2 minute read
Geschiedenis van de taal in Overijssel
Met de Franse slag
Het woord krek ‘precies’ is voor velen een typisch dialectwoord. Vroeger – en hier en daar nog wel – zag je dat voor boerencampings reclame werd gemaakt met de leus: Kamperen bij de boer, krek dat is het. Dat krek komt van het Franse woord correct.
DOOR HARRIE SCHOLTMEIJER
Het is lang niet het enige Franse woord in het dialect. Alteraozie ‘opschudding’, avveseren ‘opschieten’, astrant ‘brutaal’, om ons maar tot de eerste letter in het woordenboek te beperken, komen van altération, avancer en assurant (dat overigens ‘(zelf) verzekerd’ betekent). Zoals in onze tijd het Nederlands overspoeld raakt met Engelse woorden (smartphone, chill, checken), zo gebeurde dat in de negentiende eeuw met de modetaal van toen, het Frans. Wie tegenwoordig Multatuli wil lezen, heeft een Frans woordenboek nodig, en uitgerekend Multatuli ging er prat op te schrijven zoals er gesproken werd. Vanuit het Nederlands kwamen die Franse woorden in de dialecten terecht. Uit het Nederlands zijn ze voor een deel weer verdwenen (niet allemaal: de werkwoorden die eindigen op -eren (etaleren, manifesteren) komen ook uit het Frans), maar in het dialect zijn ze langer gebleven, hoewel ze ook daar nu wat ouderwets beginnen te worden. De hier genoemde woorden komen in alle dialecten van Nederland wel voor.
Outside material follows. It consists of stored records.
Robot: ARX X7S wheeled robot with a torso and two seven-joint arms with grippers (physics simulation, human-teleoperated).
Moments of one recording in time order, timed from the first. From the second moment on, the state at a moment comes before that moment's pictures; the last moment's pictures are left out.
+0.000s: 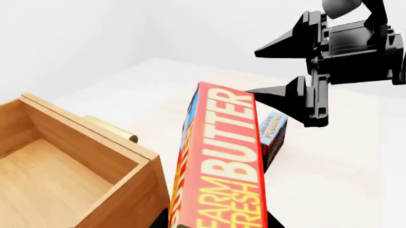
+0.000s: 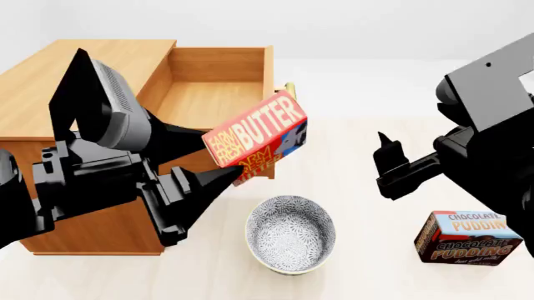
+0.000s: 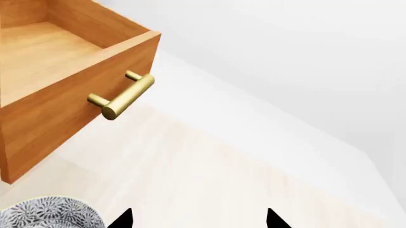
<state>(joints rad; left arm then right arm) -1.50 -1.10 1.07 0.48 -1.67 -0.62 0.04 1.85 1.16 -1.45 -0.55 1.76 0.72 0.77</state>
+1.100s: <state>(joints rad) -1.91 -0.52 1.22 -0.48 -1.66 -0.83 -0.11 1.27 1.50 -1.63 -0.90 1.09 -0.15 1.03</state>
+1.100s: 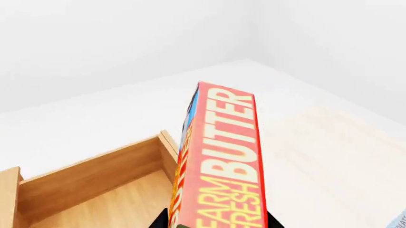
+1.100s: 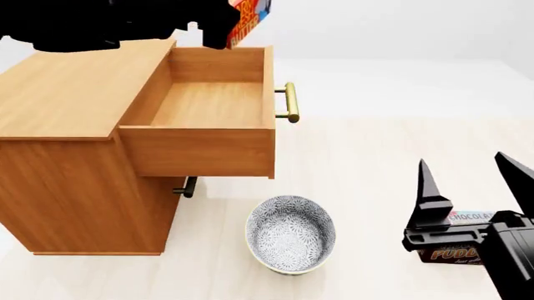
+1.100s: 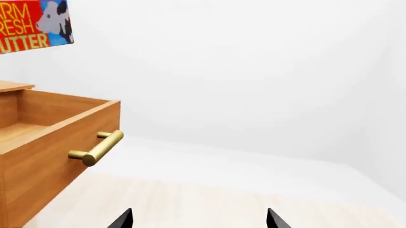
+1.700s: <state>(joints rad) -1.94 -0.17 1.39 -1.19 -1.42 -0.73 0.24 1.22 1.55 -1.65 -0.92 1.01 -0.23 1.03</state>
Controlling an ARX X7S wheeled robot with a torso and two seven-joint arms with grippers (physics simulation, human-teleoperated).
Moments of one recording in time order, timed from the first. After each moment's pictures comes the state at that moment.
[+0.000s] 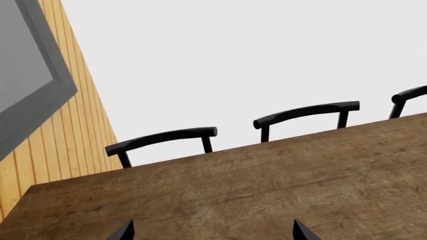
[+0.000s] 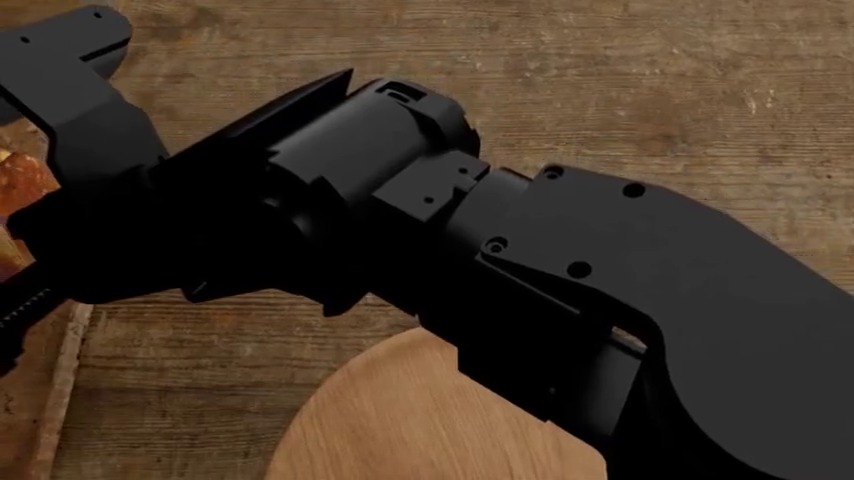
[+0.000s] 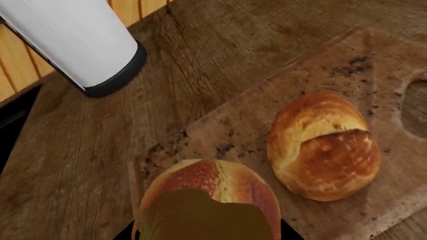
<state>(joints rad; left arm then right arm) -2.36 -0.55 0.53 -0.47 -1.57 -1.57 -0.74 1.79 0.00 -1.59 0.57 1.80 0.57 -0.29</state>
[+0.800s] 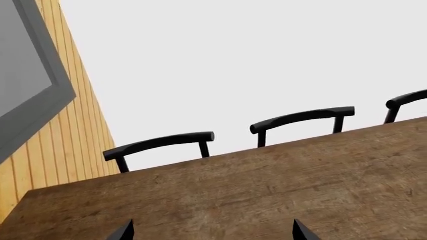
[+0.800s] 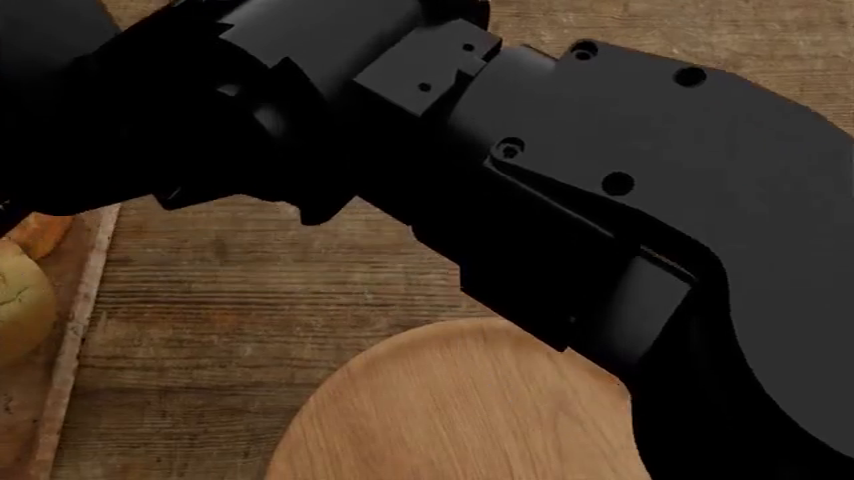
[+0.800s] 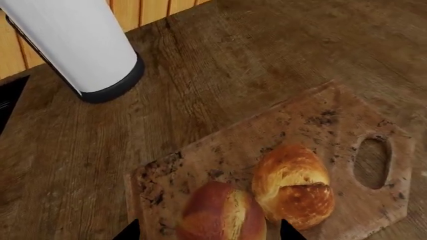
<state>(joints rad) -2.36 -0.54 0.51 -0.46 -1.66 -1.57 -0.84 1.97 0.00 -1.58 0.58 1.79 0.62 -0.32</state>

Dat geldt niet voor bepaalde klankverschijnselen, die ook worden toegeschreven aan het Frans: het met de huig uitspreken van de r (ook wel brouwen of breien genoemd), en het weglaten van de h. De h komt aan het woordbegin in het Frans niet voor. De brouw-r is niet algemeen in het Franse taalgebied, maar wel zo afwijkend van de ‘Nederlandse’ r (die door het trillen van de tongpunt wordt gemaakt) dat die voor typisch-Frans kon doorgaan. De brouw-r vinden we in Overijssel in de (westelijke) steden: Deventer, Zwolle, Kampen en Steenwijk. Soms is die klank ook in een naburige plaats te horen, bijvoorbeeld IJsselmuiden, maar meestal is die toch echt beperkt tot de stad: Steenwijk heeft de brouw-r, Steenwijkerwold niet. Je herkent de stadsbewoners ook onmiddellijk aan hun uitspraak van de r, die zich buiten de stad niet heeft uitgebreid, en daar zelfs als een spraakgebrek wordt gezien: brood, brij en proemen, dat kunnen de Zwollenaren niet noemen, zo worden de Zwollenaren bespot door hun buren die de brouw-r niet als een echte klank zien.
Dat het een stedelijk kenmerk is, heeft te maken met de elite, die in de steden woonde. Vooral bij hen was het spreken van Frans, of het verfransen van het Nederlands, populair. In heel Nederland vormt de brouw-r wel het verschil tussen stad en platteland, maar de Overijsselse steden zijn wel de meest noordelijke plaatsen waar we dat vinden. De drie noordelijke provincies kennen het niet, ook niet in Leeuwarden, Groningen of Assen.
Het weglaten van de h vindt ook zijn oorsprong in de (IJssel)steden, maar is veel besmettelijker. We vinden het in heel Noordwest-Overijssel, maar via waterwegen ook in Drenthe, Groningen en zelfs aan de overzijde van de Zuiderzee. Deventer heeft het verschijnsel ook gekend, maar daar is het weer verdwenen: in de koekstad word de h weer gewoon uitgesproken, behalve in Kowet dat van Go Ahead komt.